(Assignment) The full listing should be written out verbatim, and its images should be dropped.

Given material Start Marker

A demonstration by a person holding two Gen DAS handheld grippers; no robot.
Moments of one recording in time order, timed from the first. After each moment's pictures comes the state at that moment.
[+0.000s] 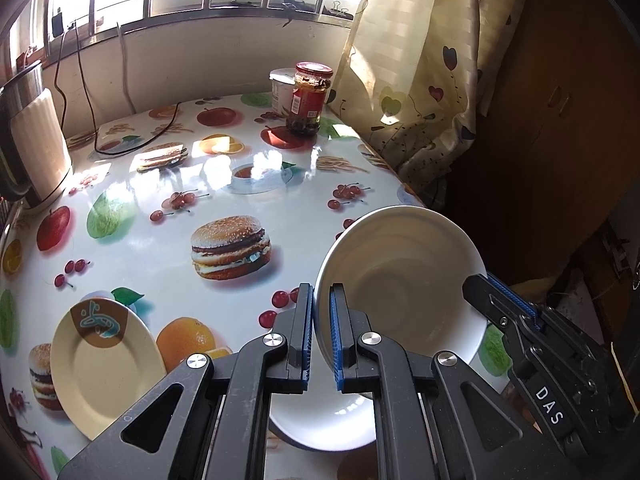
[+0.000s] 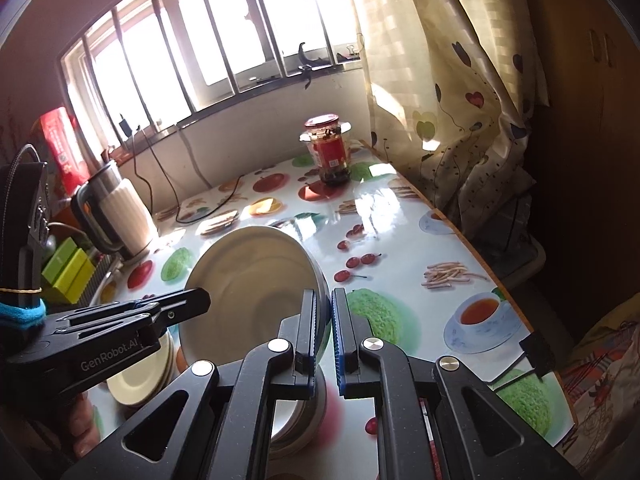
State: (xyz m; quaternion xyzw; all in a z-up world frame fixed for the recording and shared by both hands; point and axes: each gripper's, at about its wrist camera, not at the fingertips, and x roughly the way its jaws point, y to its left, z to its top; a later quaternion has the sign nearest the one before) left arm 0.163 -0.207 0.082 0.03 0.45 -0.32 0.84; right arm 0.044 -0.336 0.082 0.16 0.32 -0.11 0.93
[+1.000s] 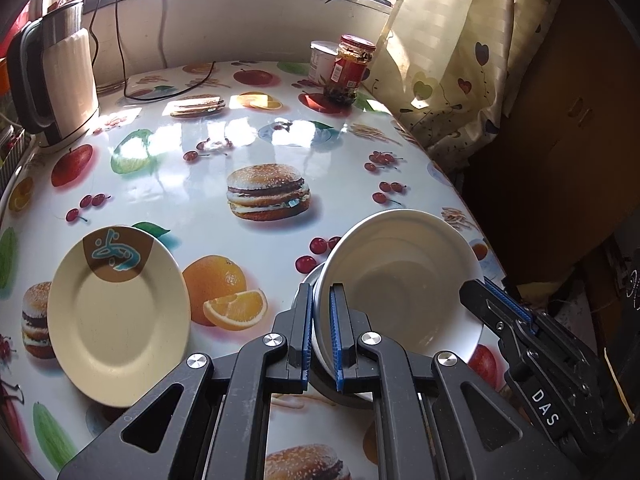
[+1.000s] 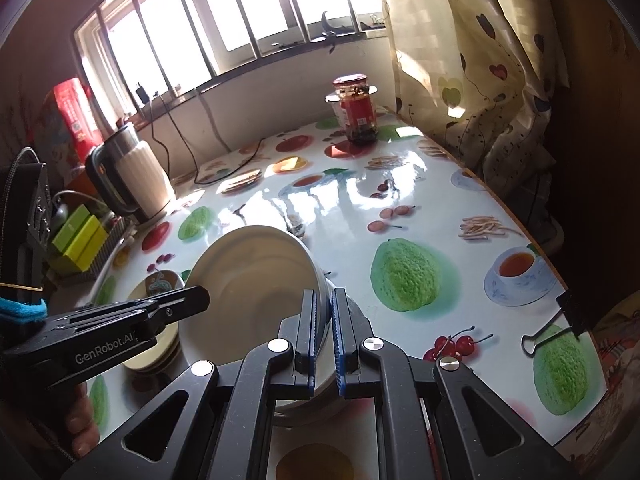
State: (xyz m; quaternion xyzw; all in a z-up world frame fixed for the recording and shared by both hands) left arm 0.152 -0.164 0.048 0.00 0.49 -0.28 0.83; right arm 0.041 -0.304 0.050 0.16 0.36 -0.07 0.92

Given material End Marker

(Written response)
A demonstration by a person holding two Gen DAS handheld grippers; no robot.
Moments of one recording in time order, timed from the first. After each moment's pictures comes the state at that moment.
[+0.000s] 
[+0.000s] 
State: (xyz m; quaternion xyzw; all in a z-up world frame fixed for the recording and shared by both hands; point and axes: each gripper's, at about its wrist camera, not at the fingertips, and x roughly the way its jaws point, y to its left, z to its top; a later quaternion has the sign nearest the one before) left arm 0.163 -0.207 0.082 0.03 0.45 -0.32 0.84; right arm 0.044 -0.336 0.082 0.16 0.32 -0.11 0.93
[+1.000s] 
[+1.000s] 
State: (xyz m; quaternion xyzw; all in a z-up world frame fixed for the recording and shared by both hands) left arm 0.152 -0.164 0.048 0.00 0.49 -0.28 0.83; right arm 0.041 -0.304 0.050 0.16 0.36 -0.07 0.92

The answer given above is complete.